Alas, birthday week is now over, culminating with a fun-filled weekend in Vancouver, B.C., where we ate delicious Franco-German fare at La Brasserie and drooled over our Pannekoek and DeBakon at De Dutch. I will be back, Vancouver!
And then I had to come home with what I'd like to think is the swine flu but considering that all I have is a stuffy nose, not only am I probably not immune to H1N1, but also I am hardly ill enough to excuse myself from cooking.
However, that doesn't mean I have to torture myself over the stove. No, this week, I stuck with easy yet pleasing dishes such as this recipe adapted from SKOALZ on Allrecipes.com:
Thai Cashew Chicken
1/4 c. soy sauce
1/4 c. fish sauce*
1-1/2 T. garlic-chili sauce
3 cloves garlic, minced
1 T. grated ginger root**
4 skinless, boneless chicken breasts, cut into thin strips
1 T. sesame oil
3 T. brown sugar
1 small onion, thinly sliced
3/4 c. water
3 T. creamy peanut butter
1 cup raw, unsalted cashews (available at Trader Joe's)
Combine soy sauce, fish sauce, garlic-chili sauce, garlic, ginger and chicken in a resealable plastic bag and marinate for at least two hours or as long as overnight.

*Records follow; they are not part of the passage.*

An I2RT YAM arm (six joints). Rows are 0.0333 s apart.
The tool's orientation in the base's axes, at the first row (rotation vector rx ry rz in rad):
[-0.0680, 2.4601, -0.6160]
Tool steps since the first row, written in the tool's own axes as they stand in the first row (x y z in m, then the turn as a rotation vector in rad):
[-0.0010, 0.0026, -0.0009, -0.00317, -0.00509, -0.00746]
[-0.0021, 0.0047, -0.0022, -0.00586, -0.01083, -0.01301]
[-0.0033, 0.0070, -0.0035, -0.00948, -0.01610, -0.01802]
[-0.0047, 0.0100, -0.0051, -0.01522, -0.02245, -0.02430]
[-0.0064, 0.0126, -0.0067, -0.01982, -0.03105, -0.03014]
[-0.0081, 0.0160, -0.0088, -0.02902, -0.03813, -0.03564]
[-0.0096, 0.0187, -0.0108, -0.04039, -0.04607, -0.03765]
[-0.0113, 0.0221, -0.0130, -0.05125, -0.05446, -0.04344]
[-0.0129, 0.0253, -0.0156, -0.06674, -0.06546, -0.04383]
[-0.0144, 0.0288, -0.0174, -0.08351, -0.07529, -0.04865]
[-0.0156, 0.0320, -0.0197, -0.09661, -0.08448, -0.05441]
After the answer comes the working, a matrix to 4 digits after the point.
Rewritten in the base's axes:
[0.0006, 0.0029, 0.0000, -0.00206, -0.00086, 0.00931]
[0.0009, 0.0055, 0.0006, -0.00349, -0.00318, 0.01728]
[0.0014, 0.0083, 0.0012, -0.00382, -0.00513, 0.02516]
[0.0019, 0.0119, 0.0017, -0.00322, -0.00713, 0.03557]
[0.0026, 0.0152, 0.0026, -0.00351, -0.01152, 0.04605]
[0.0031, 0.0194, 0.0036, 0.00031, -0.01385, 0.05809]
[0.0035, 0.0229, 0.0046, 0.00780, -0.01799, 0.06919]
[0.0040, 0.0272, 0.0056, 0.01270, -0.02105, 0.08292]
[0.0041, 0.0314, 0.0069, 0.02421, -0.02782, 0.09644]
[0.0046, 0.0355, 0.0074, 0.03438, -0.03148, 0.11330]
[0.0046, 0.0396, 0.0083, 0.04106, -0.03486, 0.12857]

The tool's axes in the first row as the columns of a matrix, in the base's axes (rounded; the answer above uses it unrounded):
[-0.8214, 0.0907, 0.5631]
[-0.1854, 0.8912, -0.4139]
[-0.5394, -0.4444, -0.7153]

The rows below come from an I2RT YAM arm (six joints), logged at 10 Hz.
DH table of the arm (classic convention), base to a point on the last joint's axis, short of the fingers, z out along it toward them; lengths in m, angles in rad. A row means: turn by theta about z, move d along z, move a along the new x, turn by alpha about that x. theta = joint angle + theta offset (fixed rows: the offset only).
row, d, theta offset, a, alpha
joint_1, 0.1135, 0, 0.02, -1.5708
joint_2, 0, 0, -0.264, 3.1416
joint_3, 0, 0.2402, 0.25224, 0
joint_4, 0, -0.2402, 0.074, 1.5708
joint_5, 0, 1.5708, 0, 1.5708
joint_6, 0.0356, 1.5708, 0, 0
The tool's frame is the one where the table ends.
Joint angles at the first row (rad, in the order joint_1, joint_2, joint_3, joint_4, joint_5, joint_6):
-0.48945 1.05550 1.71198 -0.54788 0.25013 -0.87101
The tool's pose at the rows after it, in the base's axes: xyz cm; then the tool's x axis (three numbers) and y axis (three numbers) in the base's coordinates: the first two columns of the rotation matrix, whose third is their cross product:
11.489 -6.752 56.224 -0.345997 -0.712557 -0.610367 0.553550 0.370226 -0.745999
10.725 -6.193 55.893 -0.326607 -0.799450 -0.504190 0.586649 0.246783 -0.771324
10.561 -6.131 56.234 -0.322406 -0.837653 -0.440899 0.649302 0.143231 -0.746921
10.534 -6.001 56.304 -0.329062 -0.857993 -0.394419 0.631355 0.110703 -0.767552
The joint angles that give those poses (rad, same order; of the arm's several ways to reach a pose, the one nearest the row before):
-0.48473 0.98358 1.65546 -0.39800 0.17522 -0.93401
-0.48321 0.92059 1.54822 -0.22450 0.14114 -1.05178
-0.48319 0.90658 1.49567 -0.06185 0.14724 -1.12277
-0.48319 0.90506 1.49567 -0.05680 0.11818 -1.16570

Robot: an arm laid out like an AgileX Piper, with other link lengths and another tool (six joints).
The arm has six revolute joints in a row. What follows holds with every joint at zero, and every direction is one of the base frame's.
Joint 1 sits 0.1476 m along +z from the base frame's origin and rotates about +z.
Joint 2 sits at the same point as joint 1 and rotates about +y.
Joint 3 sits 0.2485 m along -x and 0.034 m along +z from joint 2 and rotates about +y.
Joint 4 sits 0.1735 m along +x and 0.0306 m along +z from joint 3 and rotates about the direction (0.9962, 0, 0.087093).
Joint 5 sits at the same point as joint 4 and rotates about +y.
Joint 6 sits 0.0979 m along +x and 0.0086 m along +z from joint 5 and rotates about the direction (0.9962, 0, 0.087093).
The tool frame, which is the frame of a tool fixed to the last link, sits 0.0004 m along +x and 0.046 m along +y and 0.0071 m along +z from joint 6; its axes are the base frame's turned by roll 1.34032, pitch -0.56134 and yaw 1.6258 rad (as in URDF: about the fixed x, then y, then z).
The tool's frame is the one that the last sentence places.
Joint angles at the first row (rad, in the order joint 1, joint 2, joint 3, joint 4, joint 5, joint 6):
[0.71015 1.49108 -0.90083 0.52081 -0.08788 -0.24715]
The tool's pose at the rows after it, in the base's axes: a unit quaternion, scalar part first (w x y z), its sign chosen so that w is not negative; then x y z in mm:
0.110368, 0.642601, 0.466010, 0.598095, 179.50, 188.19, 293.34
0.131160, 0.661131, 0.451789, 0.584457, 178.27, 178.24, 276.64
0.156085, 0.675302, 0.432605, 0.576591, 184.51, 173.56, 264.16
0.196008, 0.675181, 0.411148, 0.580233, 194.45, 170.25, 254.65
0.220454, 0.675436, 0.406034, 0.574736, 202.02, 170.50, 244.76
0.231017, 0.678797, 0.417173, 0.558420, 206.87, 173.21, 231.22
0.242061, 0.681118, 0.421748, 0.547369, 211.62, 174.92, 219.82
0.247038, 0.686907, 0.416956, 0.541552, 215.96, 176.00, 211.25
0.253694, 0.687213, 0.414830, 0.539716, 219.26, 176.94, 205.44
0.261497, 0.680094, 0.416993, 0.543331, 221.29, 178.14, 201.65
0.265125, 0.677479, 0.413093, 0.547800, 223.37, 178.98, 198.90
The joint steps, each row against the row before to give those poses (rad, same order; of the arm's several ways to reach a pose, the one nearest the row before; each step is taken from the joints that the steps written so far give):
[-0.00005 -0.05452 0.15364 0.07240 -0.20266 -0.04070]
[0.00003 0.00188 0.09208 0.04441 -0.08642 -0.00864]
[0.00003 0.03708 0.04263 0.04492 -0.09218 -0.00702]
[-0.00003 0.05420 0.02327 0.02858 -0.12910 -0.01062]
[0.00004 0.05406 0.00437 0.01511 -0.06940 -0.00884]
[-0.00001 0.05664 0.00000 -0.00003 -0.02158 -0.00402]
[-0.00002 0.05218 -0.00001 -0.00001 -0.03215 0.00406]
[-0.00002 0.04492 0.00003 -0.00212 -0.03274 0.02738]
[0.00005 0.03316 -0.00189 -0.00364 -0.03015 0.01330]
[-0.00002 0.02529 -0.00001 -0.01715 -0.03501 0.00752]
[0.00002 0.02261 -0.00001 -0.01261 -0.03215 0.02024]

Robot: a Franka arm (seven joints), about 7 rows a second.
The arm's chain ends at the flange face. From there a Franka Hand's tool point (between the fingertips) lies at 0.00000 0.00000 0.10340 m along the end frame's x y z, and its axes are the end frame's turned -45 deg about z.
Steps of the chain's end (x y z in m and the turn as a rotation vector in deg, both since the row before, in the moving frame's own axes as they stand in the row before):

Heat the sesame oil in a large skillet over medium heat, then add brown sugar and stir for a couple of minutes. Add the onion and cook until tender, about 5 minutes. Reserving the marinade, add chicken to skillet and cook for about 10 minutes. Add the marinade and water and let simmer for another 10 minutes.
Meanwhile, heat another skillet and toast cashews until brown and fragrant.
When chicken is cooked through, stir in the peanut butter and serve over jasmine rice topped with the toasted cashews.
*The first time I made this dish, I asked Mom what kind of fish sauce to get. Her only advice, don't buy the cheap stuff. Go too cheap, and your whole house will smell like rotten fish. Remember that.
**I just got Microplane graters for my birthday from my mother-in-law (Thanks, Connie!), and I swear, nothing compares when it comes to grating ginger root. Greg Atkinson knows what he's talking about!